The timing of flowering is of great importance in both agricultural and horticultural crops. In horticultural crops the product is often the flowers. In food, feed crops, or fiber crops, such as the cereals rice, wheat, maize, barley, oats, soybeans, canola, cotton, sunflower, tomato, and broccoli, the product is often the flower or the result of flowering—fruits, seeds, or seedpods. Identifying new genes that are involved in flowering-time control will lead to new strategies to optimize flower, fruit, and seed production by genetic manipulations. For example, in certain crops accelerating the onset of flowering would permit the crops to be grown in a region where the growing season is otherwise too short, or permit multiple crops in a region where only one crop is currently possible.

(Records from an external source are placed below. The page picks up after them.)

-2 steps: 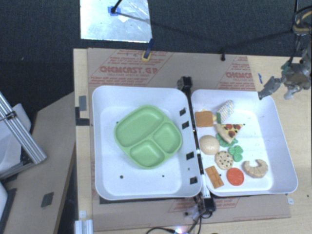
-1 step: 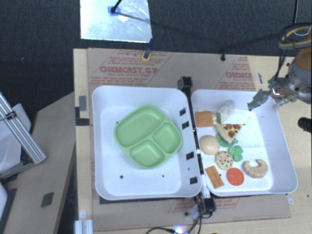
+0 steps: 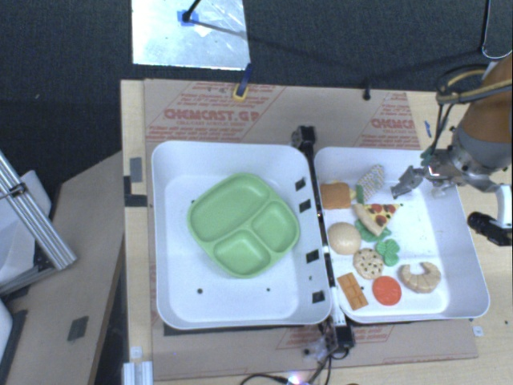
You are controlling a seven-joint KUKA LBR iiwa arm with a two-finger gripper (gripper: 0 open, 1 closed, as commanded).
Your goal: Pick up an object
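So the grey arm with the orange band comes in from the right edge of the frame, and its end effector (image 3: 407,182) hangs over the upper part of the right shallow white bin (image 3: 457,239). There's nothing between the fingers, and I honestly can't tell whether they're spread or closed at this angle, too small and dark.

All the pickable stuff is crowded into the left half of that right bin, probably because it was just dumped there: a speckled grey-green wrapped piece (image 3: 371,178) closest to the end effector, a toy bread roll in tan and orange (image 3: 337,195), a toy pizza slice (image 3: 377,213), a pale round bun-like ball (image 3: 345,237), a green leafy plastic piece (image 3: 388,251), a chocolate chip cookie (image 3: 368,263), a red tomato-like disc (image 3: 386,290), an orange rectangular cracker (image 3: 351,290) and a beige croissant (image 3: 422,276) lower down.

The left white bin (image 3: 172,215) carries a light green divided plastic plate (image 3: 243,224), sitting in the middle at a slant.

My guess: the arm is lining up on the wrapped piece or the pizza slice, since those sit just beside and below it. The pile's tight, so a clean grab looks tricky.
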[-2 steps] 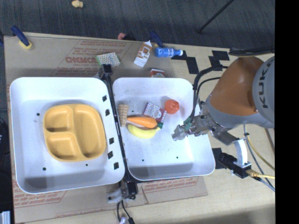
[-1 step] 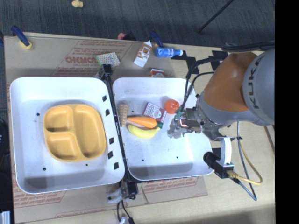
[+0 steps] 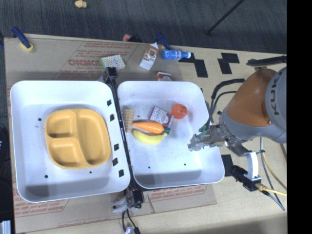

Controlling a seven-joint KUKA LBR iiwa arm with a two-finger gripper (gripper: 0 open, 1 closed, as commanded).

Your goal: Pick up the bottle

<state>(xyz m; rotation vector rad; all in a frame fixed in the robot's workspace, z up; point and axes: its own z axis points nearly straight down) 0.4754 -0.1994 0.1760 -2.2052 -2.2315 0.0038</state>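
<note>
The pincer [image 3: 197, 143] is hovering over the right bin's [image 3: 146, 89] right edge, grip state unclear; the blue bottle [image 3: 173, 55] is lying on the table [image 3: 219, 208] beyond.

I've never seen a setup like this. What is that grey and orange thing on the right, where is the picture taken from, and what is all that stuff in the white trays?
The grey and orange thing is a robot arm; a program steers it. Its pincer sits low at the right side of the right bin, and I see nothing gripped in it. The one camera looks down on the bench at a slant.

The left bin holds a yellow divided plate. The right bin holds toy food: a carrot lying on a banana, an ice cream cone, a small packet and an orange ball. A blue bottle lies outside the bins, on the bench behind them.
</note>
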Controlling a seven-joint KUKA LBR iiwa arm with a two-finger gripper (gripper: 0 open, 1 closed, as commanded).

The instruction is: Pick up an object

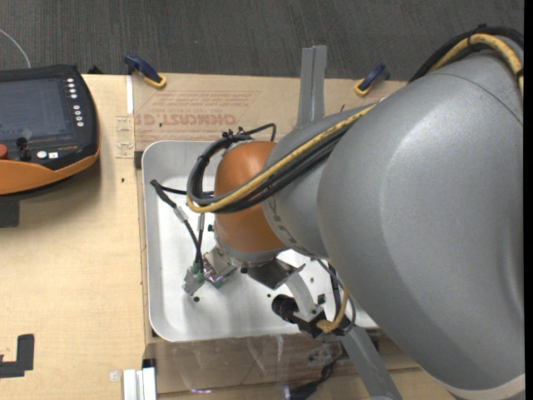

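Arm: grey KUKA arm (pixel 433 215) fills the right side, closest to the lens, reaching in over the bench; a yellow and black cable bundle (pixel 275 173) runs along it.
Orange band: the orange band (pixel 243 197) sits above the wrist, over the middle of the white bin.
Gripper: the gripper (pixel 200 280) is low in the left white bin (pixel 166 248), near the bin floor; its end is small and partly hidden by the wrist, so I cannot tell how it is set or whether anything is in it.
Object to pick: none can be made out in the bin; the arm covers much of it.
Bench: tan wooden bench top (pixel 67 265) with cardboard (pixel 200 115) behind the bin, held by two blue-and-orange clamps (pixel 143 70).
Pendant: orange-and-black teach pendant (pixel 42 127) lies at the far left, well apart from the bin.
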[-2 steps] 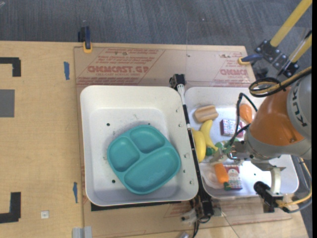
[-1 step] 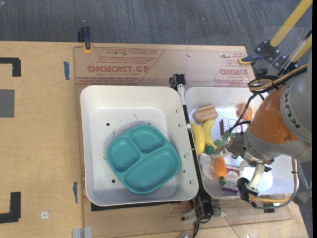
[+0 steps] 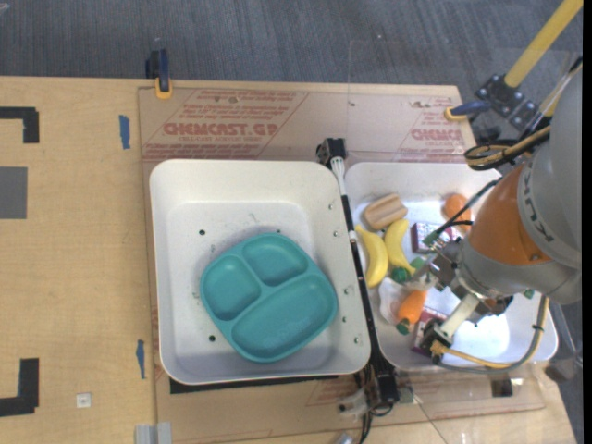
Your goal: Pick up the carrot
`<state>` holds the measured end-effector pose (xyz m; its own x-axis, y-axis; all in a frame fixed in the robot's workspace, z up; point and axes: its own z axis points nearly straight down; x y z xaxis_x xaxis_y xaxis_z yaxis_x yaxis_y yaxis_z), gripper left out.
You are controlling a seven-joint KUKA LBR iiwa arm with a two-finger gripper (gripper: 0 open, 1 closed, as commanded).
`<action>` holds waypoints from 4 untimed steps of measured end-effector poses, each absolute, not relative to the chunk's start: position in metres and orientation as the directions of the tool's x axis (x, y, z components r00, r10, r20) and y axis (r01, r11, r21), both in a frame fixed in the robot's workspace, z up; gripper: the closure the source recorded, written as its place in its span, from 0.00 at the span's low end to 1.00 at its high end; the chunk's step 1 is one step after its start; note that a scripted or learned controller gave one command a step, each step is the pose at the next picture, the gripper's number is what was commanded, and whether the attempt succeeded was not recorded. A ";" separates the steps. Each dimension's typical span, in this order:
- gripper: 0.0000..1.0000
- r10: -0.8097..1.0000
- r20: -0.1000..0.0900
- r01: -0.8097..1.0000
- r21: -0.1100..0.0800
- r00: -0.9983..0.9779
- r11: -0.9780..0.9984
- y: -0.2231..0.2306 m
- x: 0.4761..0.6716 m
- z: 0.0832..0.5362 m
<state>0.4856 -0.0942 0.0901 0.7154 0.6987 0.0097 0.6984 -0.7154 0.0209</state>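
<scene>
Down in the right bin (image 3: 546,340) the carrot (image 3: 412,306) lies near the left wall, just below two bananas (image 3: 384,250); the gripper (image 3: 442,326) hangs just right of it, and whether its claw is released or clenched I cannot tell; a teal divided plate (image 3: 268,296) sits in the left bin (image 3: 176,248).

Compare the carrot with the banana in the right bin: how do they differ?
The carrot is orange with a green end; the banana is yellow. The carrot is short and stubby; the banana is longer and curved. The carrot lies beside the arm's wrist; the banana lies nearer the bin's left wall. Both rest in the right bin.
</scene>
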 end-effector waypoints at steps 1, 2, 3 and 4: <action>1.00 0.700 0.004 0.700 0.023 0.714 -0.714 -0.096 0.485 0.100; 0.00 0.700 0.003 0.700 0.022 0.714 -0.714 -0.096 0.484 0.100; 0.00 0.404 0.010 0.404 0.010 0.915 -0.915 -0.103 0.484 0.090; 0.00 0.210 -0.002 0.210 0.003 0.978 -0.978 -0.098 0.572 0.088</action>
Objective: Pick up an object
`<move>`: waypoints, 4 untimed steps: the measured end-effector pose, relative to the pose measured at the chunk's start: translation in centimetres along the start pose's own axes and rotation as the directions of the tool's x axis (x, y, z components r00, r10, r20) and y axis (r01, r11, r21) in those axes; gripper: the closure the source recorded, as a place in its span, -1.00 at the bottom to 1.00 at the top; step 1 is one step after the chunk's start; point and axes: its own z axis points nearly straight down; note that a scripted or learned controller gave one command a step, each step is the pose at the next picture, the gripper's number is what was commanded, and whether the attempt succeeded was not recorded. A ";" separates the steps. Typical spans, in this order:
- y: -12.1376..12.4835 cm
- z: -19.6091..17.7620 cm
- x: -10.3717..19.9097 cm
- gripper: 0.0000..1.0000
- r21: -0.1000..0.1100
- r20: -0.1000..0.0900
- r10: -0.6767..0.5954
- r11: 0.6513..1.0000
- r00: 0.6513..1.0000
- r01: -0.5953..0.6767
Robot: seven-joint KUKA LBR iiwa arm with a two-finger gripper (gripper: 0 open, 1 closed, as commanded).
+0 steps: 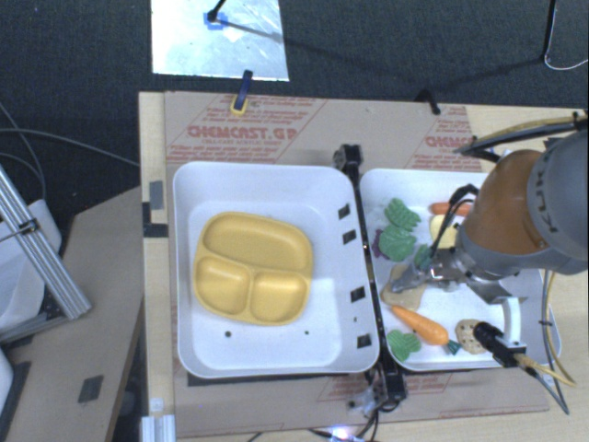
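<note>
I see the gripper (pixel 425 270) low in the right white plastic bin (pixel 528 295), crowded by green toy vegetables (pixel 398 228); whether its fingers are spread, I cannot tell. The orange toy carrot (pixel 419 323) lies lower right, pointing upper-left to lower-right, near the bin's bottom rim.

I see two white bins (pixel 276 178) of smooth plastic with a soft shine. The yellow tray (pixel 252 267) looks like matt plastic. Under them lies brown cardboard (pixel 304 122), dull and printed. The floor carpet (pixel 74 44) seems rough cloth. The arm's orange band (pixel 506 205) looks glossy.
</note>
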 end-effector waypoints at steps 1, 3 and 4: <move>0.2 -1.7 -0.1 1.00 -0.006 0.000 0.001 1.000 1.000 -0.001; -3.8 -2.6 2.2 1.00 0.005 -0.001 0.004 1.000 1.000 -0.004; -3.5 -3.7 2.1 1.00 -0.001 0.001 0.004 1.000 1.000 -0.004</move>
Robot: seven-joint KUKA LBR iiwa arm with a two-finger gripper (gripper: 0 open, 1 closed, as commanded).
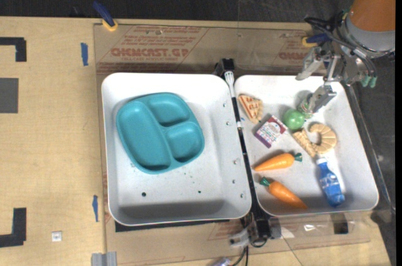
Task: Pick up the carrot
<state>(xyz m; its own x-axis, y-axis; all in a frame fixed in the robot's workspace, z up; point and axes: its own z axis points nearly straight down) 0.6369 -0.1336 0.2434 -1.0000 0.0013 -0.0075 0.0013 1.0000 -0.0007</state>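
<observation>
- Two carrots lie in the right bin point(367, 161): one carrot point(275, 162) mid-bin, the other carrot point(284, 192) nearer the front wall.
- Around them: purple packet point(270, 131), pretzel point(316, 138), blue bottle point(330, 182).
- The gripper point(321, 95) hangs by the green ball point(293, 118); whether the fingers are spread or closed, I cannot tell.

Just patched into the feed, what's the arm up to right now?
The arm's tool hangs over the back of the right bin, by the green ball, with nothing between its fingers. Two carrots lie untouched nearer the front: one mid-bin, another by the front wall. A blue bottle, a purple packet and a pastry ring share that bin. The left bin holds a teal divided plate.
</observation>
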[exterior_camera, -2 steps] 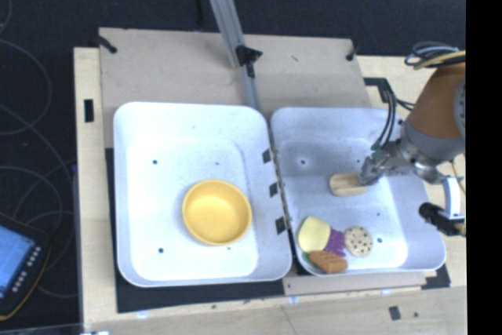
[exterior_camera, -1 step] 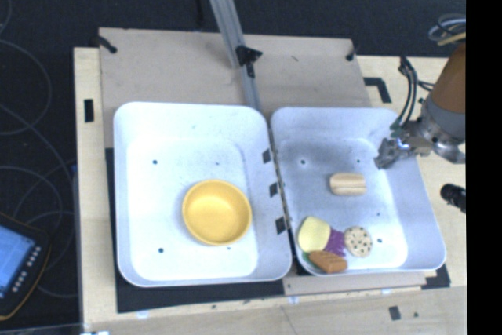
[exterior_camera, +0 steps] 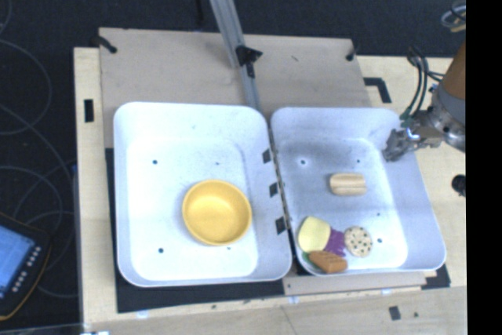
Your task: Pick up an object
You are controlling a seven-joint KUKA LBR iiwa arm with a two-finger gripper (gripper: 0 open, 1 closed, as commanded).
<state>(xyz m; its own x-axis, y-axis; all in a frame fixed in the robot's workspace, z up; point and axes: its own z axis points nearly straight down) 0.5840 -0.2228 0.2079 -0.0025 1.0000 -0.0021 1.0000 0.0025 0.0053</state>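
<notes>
The right bin holds a tan bread-like roll near its middle. At its front lie a pale yellow piece, a purple piece, an orange-brown piece and a round speckled cookie, bunched together. A yellow bowl stands upright in the left bin. My gripper hovers at the right bin's far right rim, up and to the right of the roll, with nothing seen in it.
A slanted metal pole rises from the bench behind the seam between the bins. Cables hang by the arm at the right. A dark device with a blue screen lies off the bench at the lower left.
</notes>
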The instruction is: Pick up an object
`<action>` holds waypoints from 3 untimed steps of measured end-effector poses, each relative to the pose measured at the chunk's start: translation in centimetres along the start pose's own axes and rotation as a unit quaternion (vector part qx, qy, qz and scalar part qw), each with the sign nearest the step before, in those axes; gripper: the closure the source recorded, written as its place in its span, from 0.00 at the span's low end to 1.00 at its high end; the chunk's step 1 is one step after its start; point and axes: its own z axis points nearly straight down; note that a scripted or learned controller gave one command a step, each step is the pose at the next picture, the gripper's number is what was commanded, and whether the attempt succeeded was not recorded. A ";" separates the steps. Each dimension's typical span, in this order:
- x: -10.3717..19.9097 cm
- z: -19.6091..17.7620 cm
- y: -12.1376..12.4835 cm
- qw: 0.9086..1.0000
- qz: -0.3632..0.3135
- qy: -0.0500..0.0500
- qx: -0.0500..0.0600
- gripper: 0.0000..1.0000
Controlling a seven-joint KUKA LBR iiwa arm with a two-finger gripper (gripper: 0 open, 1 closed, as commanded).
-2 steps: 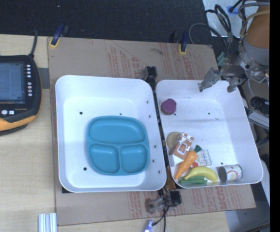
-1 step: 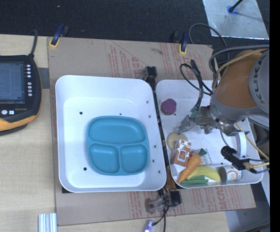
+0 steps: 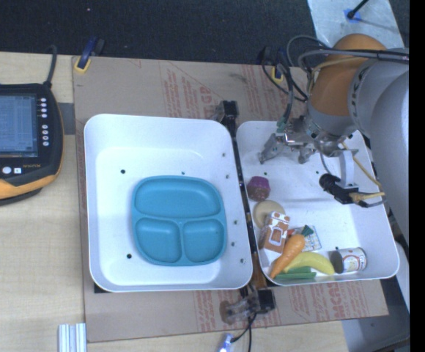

There are also crops in which the non-flowering parts of the plant are the useful parts. In such crops preventing or substantially delaying flowering will increase the yield of these useful parts. Examples of plants in which delaying or preventing flowering would be desirable include forage crops such as alfalfa and clover, and vegetables such as cabbage and related Brassicas, spinach and lettuce. In crops in which underground parts are used, such as sugar beet or potato, delaying or preventing flowering should increase yield. Also, in sugar beet, prevention of flowering will permit more energy to be devoted to sugar production. Likewise the yield of wood and biomass crops will be increased by delaying flowering. Identifying new genes that are involved in flowering time control will provide new tools to delay flowering in the above plants.